> EXERCISE PROMPT
Please give back, word for word, only the lines starting at the one containing "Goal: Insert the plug" and ending at the one containing "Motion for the" within the material below.

> STORED DATA
__________________________________________________

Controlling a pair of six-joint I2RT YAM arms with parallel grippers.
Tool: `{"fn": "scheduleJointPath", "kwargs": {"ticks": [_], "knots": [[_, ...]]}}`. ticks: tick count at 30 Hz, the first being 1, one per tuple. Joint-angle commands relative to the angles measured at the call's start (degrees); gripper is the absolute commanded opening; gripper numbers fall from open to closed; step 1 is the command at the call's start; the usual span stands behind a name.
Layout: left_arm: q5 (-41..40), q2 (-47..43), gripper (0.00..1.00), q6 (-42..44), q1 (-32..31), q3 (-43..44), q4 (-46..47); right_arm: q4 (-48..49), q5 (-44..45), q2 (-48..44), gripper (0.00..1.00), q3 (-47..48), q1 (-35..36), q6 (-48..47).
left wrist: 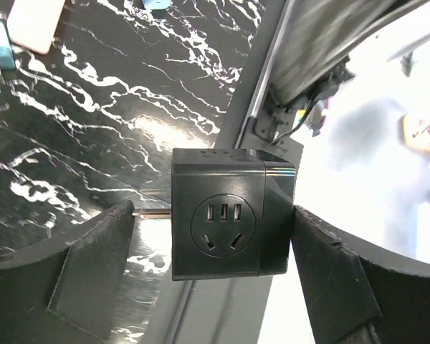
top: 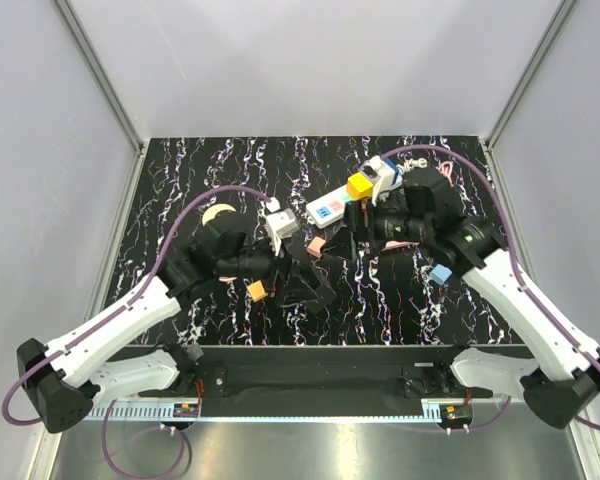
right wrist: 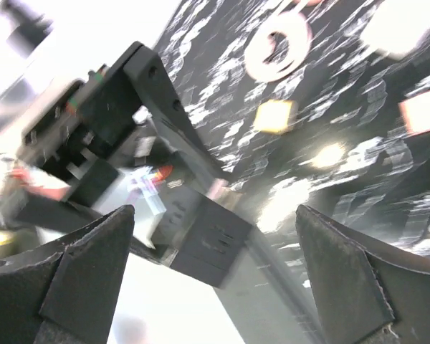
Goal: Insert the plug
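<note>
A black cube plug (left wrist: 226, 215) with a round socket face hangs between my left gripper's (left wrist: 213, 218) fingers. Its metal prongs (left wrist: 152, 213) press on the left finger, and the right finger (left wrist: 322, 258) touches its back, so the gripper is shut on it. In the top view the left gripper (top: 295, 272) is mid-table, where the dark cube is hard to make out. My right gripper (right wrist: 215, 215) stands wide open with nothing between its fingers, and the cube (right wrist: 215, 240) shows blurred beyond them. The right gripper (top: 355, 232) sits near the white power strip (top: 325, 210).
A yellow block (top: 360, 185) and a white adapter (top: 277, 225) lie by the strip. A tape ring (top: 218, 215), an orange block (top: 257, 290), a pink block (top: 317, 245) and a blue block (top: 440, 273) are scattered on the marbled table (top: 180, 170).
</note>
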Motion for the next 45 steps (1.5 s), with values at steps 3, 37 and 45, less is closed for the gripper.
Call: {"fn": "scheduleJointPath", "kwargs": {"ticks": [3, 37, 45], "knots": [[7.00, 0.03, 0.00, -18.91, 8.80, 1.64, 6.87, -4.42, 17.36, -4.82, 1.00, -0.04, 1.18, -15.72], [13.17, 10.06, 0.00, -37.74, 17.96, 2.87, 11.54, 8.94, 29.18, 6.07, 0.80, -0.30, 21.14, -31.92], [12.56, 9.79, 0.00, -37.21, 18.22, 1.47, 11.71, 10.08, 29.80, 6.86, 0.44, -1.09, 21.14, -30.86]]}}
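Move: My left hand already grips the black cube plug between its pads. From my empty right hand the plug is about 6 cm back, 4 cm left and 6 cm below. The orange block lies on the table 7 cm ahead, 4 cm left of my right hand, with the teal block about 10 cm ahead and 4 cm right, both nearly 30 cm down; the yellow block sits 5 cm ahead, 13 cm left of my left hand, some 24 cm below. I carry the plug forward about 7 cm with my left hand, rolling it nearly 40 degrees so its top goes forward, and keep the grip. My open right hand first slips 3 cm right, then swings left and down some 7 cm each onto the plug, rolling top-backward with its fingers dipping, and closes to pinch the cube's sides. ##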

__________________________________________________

> PROBLEM SOLUTION
Goal: Insert the plug
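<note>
A black cube plug (left wrist: 226, 215) with a round socket face hangs between my left gripper's (left wrist: 213, 218) fingers. Its metal prongs (left wrist: 152, 213) press on the left finger, and the right finger (left wrist: 322, 258) touches its back, so the gripper is shut on it. In the top view the left gripper (top: 295, 272) is mid-table, where the dark cube is hard to make out. My right gripper (right wrist: 215, 215) stands wide open with nothing between its fingers, and the cube (right wrist: 215, 240) shows blurred beyond them. The right gripper (top: 355, 232) sits near the white power strip (top: 325, 210).
A yellow block (top: 360, 185) and a white adapter (top: 277, 225) lie by the strip. A tape ring (top: 218, 215), an orange block (top: 257, 290), a pink block (top: 317, 245) and a blue block (top: 440, 273) are scattered on the marbled table (top: 180, 170).
</note>
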Motion for the next 45 steps (1.5 s), with values at steps 3, 37 and 45, less is closed for the gripper.

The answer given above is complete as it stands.